# Experiment: Label Noise and Fairness-Performance Tradeoff
This experiment evaluates how label noise affects the tradeoff between fairness and performance in a classification task. We implement the 2LR Plugin-Approach (from Bob's paper) and analyze synthetic data under various levels of label noise.

## 1. Import Libraries

In [None]:
from random import seed, shuffle
import numpy as np
import matplotlib.pyplot as plt
from sklearn.linear_model import LogisticRegression
import pandas as pd
import sys
sys.path.insert(1, '/path/to/tools')  # Update this path as needed
from gen_synth_data import *
from plot_helper import *
from corrupt_labels import *
from calc_metrics import *
%matplotlib inline
%config InlineBackend.figure_format = 'retina'

## 2. Configuration

In [None]:
# Global Experiment Configuration
flip_prob = 0.5
disc_factor = 0.5
n_samples = 2000
random_seed = 0

## 3. Data Generation

In [None]:
# Set seed for reproducibility
np.random.seed(random_seed)

# Generate synthetic data
X, Y, Y_sen = generate_synthetic_data(False, n_samples=n_samples, disc_factor=disc_factor)
Y_corrupted = add_bin_noise(Y, flip_prob)
Y_sen_corrupted = add_bin_noise(Y_sen, flip_prob)

## 4. Model Training

In [None]:
# Split data
split_index = int(0.7 * len(X))
X_train, X_test = X[:split_index], X[split_index:]
Y_train, Y_test = Y[:split_index], Y[split_index:]
Y_corr_train, Y_corr_test = Y_corrupted[:split_index], Y_corrupted[split_index:]
Y_sen_train, Y_sen_test = Y_sen[:split_index], Y_sen[split_index:]
Y_sen_corr_train, Y_sen_corr_test = Y_sen_corrupted[:split_index], Y_sen_corrupted[split_index:]
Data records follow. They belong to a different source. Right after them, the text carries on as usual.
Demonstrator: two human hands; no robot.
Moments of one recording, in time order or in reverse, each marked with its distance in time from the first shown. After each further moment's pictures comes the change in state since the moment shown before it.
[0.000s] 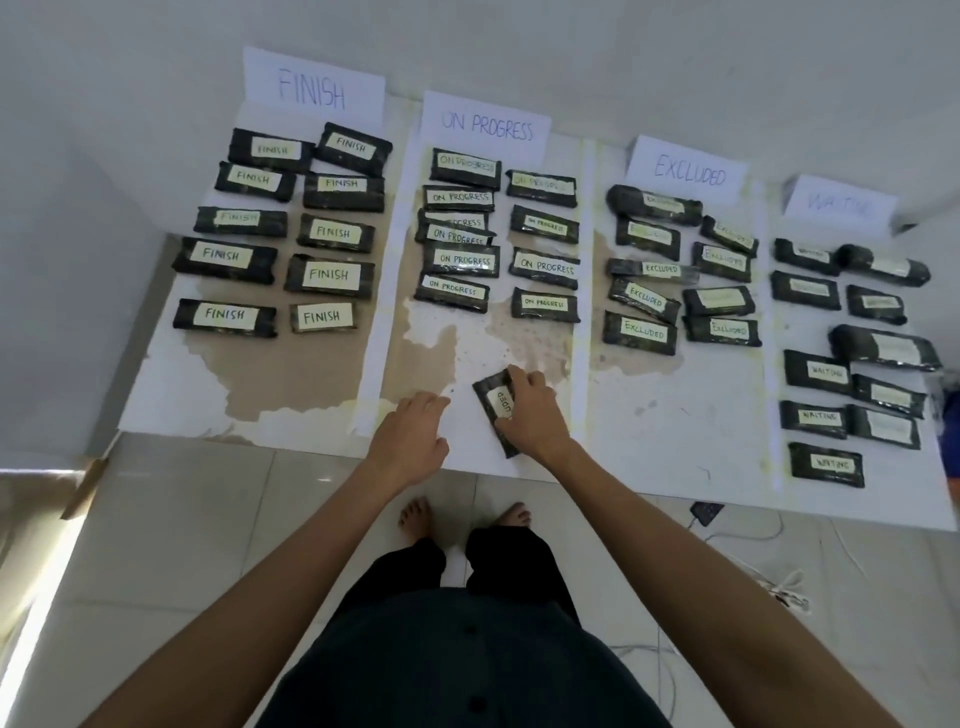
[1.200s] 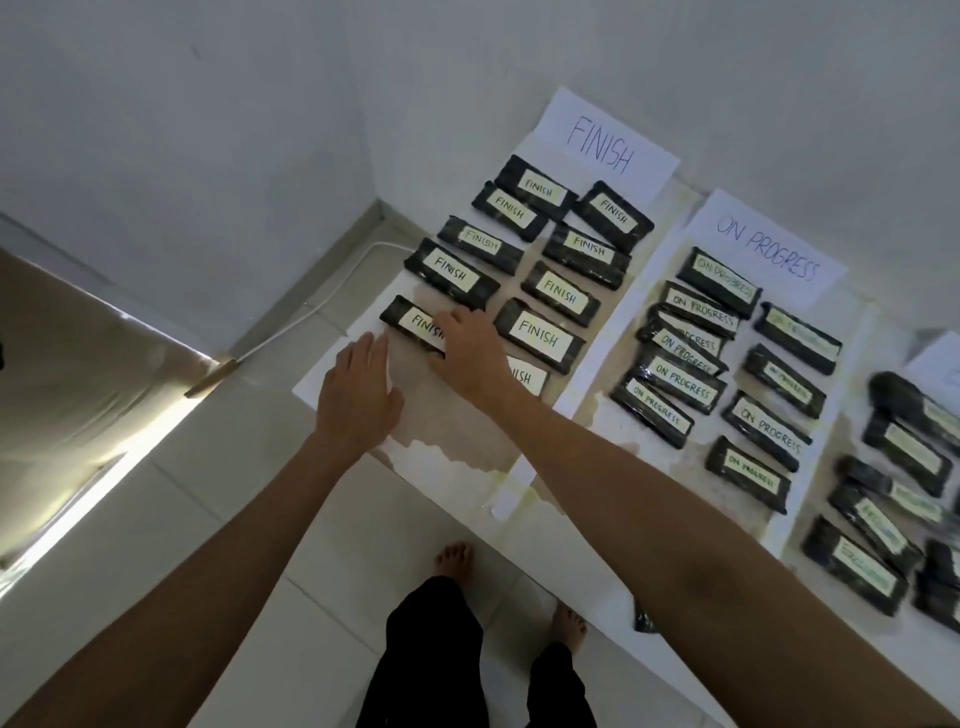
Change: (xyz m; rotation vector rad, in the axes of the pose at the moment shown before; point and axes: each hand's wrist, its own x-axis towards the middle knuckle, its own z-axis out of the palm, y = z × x) left_hand -0.024 -0.211 -0.079 -0.055 0.476 -0.598; right_hand 0.132 -0.290 0.078 -0.261 0.028 -0.838
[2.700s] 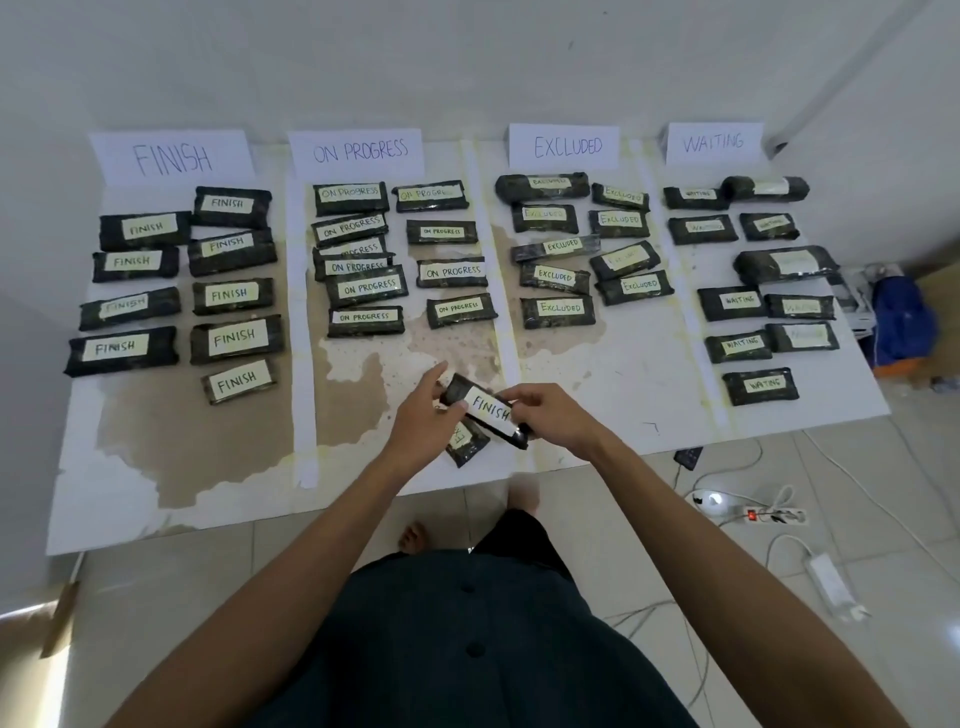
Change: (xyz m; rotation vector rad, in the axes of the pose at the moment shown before) left_hand -0.151 0.270 0.066 -0.620 -0.665 0.337; right_hand -0.396 0.136 -0.078 1.107 0.190 1.001
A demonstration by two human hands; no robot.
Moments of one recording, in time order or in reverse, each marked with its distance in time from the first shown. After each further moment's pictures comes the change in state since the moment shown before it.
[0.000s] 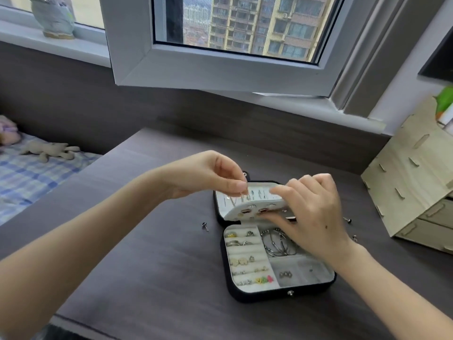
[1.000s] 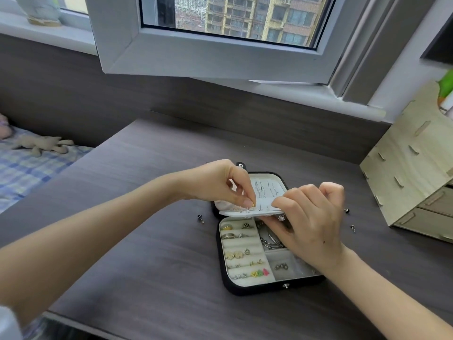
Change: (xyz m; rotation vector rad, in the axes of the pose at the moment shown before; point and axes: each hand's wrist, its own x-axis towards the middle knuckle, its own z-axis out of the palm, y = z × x) left_hand 0.029 -0.024 0.022 0.374 -0.090 0.147; right_hand -0.022 -0.012 0.005 -0.106 0.201 -0.020
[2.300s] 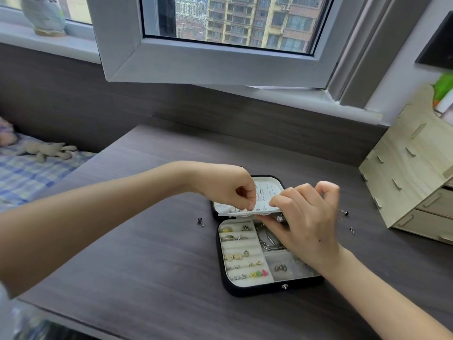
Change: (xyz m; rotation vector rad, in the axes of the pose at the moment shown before) left_hand 0.012 0.028 -0.006 0.435 -0.241 -0.082; right_hand 0.001 0.000 0.001 -0.007 -0.011 0.022
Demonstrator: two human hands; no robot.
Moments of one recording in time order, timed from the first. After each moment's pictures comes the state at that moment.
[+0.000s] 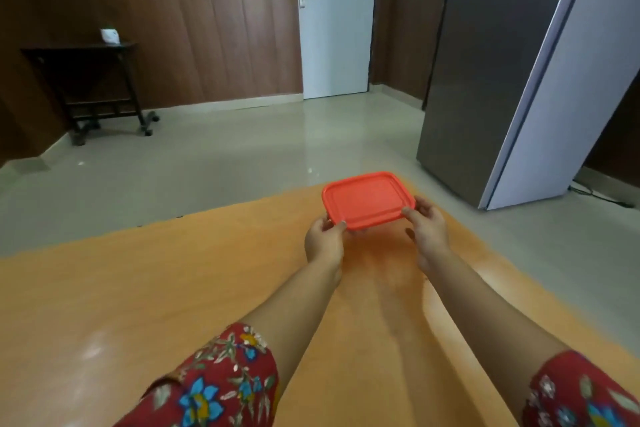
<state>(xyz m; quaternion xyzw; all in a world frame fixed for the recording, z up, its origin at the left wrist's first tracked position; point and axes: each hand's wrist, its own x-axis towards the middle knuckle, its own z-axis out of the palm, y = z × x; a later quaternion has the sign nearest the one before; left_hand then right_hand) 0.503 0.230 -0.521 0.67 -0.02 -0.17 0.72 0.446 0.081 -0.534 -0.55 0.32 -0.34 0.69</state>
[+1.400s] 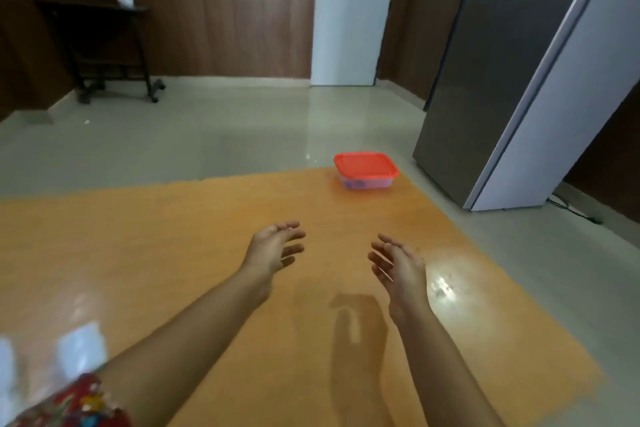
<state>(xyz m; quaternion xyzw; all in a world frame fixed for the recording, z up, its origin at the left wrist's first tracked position) 0.447 0.374 -0.485 0.67 0.00 -0.24 0.70 0.342 0.215 -0.511 -0.51 0.35 -0.26 0.74</state>
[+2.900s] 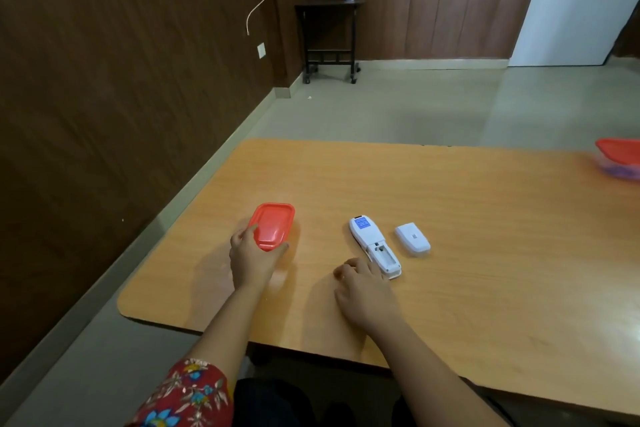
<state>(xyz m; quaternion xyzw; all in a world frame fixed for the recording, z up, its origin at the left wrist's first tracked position) 0.386 0.890 -0.525 0.90 0.19 0.11 0.38 0.330 0.690 -0.539 -0.97 -0.07 0.04 0.22</state>
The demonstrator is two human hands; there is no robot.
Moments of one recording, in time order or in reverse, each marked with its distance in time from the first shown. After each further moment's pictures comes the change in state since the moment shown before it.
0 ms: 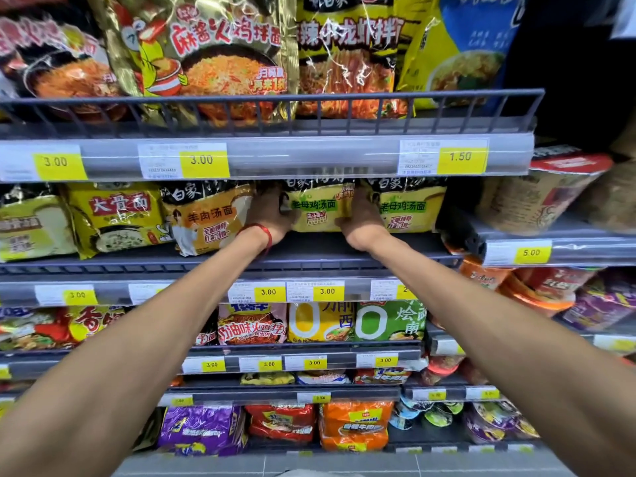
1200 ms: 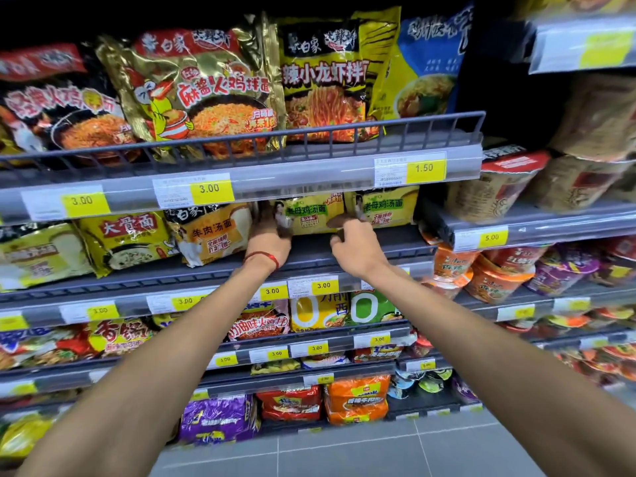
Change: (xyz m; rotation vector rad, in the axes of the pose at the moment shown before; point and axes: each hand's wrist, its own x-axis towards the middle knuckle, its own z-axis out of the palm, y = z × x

# Initialize and train models
p_reg = LogisticRegression().fit(X_train, Y_train)
p_reg_cor = LogisticRegression().fit(X_train, Y_corr_train)
f_reg = LogisticRegression().fit(X_train, Y_sen_train)
f_reg_cor = LogisticRegression().fit(X_train, Y_sen_corr_train)

## 5. Visualization of Decision Boundaries

In [None]:
# Example visualization function (uses plot_helper)
# subplot_reg_corr(...)

## 6. Metric Calculation: BER and Fairness

In [None]:
# Sweep over lambda values and calculate metrics
lmd_values = np.linspace(0, 2, 100)
# Compute metrics here...

In [None]:
# Store results in DataFrame
results = pd.DataFrame({
    'lambda': lmd_values,
    'BER_clean': [],
    'MD_clean': [],
    'DI_clean': [],
    'BER_corr': [],
    'MD_corr': [],
    'DI_corr': []
})

## 7. Reproducibility Notes
- Python version: (fill in)
- Libraries: numpy, matplotlib, sklearn, pandas
- Custom modules: `gen_synth_data`, `calc_metrics`, etc.
- Random seed: 0is